With the pictures left out, reproduce exactly the lines running from the line with "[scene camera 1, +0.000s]" to the last line of the material below.

^^^^^^^^^^^^^^^^

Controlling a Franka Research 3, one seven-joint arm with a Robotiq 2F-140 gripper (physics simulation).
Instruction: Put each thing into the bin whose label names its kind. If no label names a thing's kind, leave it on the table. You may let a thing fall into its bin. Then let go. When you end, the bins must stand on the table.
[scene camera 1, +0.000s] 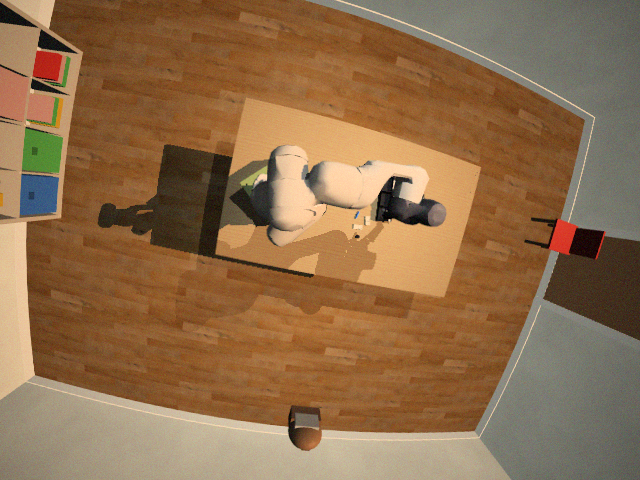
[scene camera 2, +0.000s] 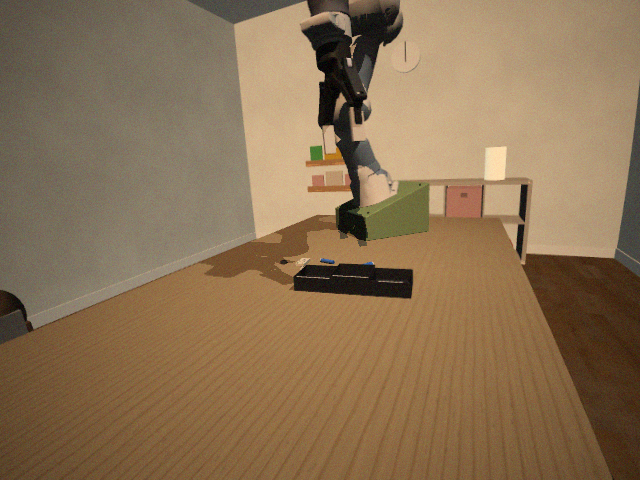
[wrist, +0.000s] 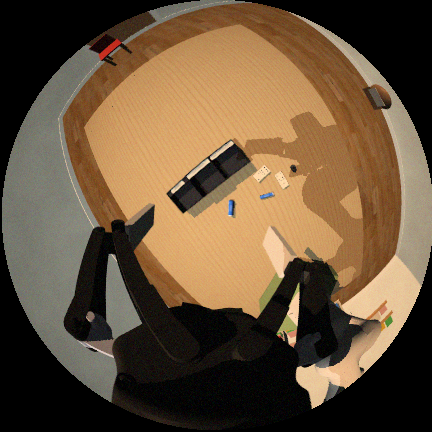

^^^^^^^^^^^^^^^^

[Task solution]:
[scene camera 1, +0.000s] 
[scene camera 2, +0.000s] 
[wrist, +0.000s] 

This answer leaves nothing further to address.